About this task -> Find the lines of the material below that include the string "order", then copy each one.

Recorded information ->
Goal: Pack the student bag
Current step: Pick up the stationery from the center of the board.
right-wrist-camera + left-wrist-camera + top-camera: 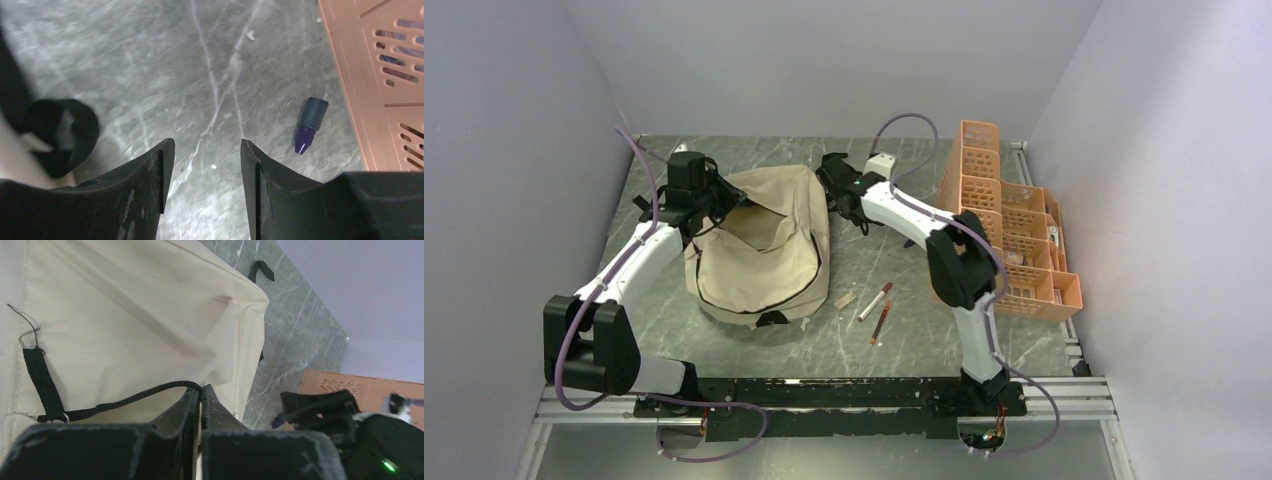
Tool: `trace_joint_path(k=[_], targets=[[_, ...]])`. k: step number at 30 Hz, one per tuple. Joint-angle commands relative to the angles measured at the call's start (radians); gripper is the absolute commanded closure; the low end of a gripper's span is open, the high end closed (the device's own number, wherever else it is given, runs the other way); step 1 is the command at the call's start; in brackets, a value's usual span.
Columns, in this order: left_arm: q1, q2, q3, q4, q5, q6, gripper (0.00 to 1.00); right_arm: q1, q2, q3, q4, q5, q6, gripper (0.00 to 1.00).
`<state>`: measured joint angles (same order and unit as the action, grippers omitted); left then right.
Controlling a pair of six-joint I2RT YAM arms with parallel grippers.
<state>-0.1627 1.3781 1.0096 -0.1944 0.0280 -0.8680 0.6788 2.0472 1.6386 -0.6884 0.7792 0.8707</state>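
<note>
The student bag [759, 250], a beige backpack with black zipper lines, lies flat on the table's left half, its top flap raised. My left gripper [717, 200] is at the bag's upper left edge. In the left wrist view it [201, 388] is shut on a thin black cord [125, 401] sewn to the beige fabric [125, 315]. My right gripper [839, 192] hovers beside the bag's upper right corner. Seen from the right wrist, it [206, 142] stands open over bare marble with nothing between its fingers.
An orange perforated organizer [1009, 220] stands along the right side. Two red-tipped pens [876, 300] and a small tan piece [845, 299] lie in front of the bag. A small purple-tipped dark cap [310, 125] lies near the organizer [385, 75]. A black strap loop [60, 135] lies left of the right fingers.
</note>
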Motion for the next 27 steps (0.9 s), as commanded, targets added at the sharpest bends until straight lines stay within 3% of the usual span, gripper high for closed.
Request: trace_joint_path(k=[1, 4, 27], targets=[[0.009, -0.014, -0.011, 0.057, 0.045, 0.001, 0.95, -0.027, 0.162, 0.174, -0.454, 0.119, 0.306, 0.46], [0.009, -0.018, -0.005, 0.047, 0.043, 0.005, 0.95, -0.064, 0.209, 0.196, -0.503, 0.131, 0.351, 0.45], [0.009, -0.002, 0.009, 0.039, 0.057, 0.009, 0.95, -0.188, 0.091, -0.029, -0.273, 0.066, 0.232, 0.47]])
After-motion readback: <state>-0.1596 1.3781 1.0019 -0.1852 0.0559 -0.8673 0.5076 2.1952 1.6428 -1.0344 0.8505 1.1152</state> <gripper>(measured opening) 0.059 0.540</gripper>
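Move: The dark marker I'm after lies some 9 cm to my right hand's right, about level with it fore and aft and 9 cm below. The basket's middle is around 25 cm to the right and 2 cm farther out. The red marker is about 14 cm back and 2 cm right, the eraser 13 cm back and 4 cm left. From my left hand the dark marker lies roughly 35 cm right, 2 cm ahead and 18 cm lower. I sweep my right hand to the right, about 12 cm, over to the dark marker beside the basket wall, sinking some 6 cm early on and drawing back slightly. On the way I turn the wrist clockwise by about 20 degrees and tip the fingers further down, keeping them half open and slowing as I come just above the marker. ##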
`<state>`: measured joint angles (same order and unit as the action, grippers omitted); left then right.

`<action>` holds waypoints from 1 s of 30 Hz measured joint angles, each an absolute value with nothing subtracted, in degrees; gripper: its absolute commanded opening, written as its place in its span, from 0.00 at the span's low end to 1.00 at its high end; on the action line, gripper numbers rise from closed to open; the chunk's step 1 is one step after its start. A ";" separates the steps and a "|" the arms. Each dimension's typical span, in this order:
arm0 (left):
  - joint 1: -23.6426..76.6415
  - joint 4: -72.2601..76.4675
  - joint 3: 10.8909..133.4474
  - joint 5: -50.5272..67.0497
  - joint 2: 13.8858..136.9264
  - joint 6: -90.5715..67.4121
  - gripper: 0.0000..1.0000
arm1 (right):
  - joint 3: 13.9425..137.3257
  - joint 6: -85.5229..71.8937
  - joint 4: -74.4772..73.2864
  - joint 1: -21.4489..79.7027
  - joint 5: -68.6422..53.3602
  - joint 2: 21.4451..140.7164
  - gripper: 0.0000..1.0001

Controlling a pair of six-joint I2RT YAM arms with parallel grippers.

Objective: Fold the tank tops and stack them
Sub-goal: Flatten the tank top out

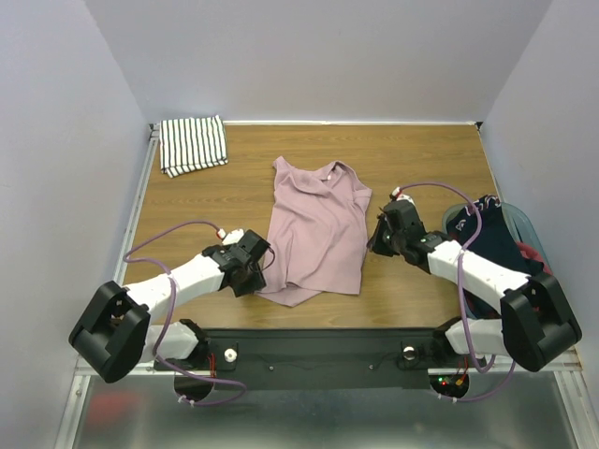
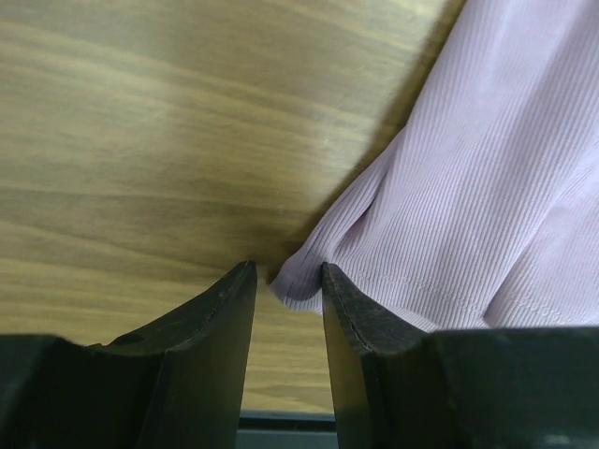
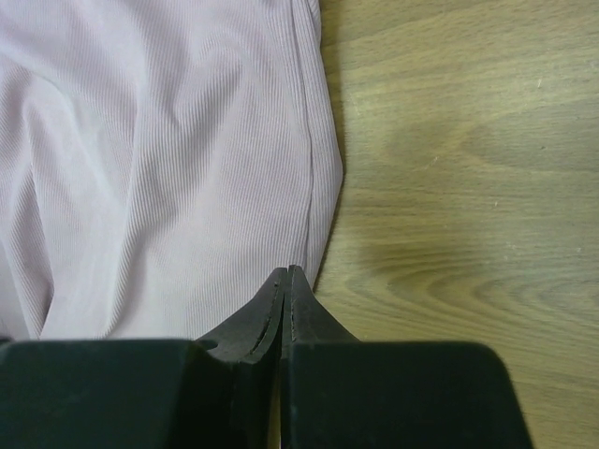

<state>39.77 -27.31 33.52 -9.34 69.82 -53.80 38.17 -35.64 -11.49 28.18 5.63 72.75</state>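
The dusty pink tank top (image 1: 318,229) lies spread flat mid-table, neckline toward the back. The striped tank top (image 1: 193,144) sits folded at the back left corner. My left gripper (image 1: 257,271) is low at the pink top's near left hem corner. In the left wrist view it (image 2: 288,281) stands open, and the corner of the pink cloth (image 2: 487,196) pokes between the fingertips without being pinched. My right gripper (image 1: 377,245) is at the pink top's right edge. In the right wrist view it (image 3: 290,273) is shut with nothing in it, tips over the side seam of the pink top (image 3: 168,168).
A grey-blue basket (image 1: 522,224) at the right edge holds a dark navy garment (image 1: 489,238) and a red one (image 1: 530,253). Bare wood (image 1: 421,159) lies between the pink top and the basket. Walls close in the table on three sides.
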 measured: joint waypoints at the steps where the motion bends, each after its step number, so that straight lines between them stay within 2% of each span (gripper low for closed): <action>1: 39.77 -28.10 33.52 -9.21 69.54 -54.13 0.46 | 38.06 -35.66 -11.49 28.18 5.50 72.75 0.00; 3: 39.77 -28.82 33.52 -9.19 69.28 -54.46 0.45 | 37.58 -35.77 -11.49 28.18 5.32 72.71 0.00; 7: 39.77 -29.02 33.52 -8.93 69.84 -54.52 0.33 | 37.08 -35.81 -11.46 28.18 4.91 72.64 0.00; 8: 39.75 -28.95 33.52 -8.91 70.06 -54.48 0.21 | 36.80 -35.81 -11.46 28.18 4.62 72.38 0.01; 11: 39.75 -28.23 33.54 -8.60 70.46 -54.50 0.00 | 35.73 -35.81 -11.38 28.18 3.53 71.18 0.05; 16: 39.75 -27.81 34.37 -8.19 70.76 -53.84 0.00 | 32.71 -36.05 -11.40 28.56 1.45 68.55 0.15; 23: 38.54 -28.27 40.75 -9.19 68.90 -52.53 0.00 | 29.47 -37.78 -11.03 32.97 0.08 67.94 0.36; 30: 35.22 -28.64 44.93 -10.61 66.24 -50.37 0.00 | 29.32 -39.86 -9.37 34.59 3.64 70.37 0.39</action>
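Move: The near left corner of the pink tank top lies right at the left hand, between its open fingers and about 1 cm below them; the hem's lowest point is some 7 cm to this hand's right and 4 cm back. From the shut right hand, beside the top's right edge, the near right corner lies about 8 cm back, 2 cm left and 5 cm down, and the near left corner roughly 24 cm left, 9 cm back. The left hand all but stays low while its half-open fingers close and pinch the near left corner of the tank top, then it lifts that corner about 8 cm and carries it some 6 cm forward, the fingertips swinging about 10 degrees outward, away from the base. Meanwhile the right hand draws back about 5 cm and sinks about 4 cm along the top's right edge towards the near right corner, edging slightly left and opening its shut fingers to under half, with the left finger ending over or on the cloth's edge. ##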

Result of this exercise ->
Columns, in this order: left_arm: q1, q2, q3, q4, q5, q6, gripper (0.00 to 1.00); right_arm: q1, q2, q3, q4, q5, q6, gripper (0.00 to 1.00).
`<state>`: measured joint angles (same order and unit as the action, grippers omitted); left then right.
`<state>`: measured joint angles (same order and unit as the action, grippers omitted); left then right.
`<action>` holds waypoints from 1 s of 30 Hz measured joint angles, each an absolute value with nothing subtracted, in degrees; gripper: its absolute commanded opening, written as its place in its span, from 0.00 at the span's low end to 1.00 at its high end; on the action line, gripper numbers rise from closed to open; the chunk's step 1 is one step after its start. A ";" separates the steps and a "|" the arms. Each dimension's typical span, in this order:

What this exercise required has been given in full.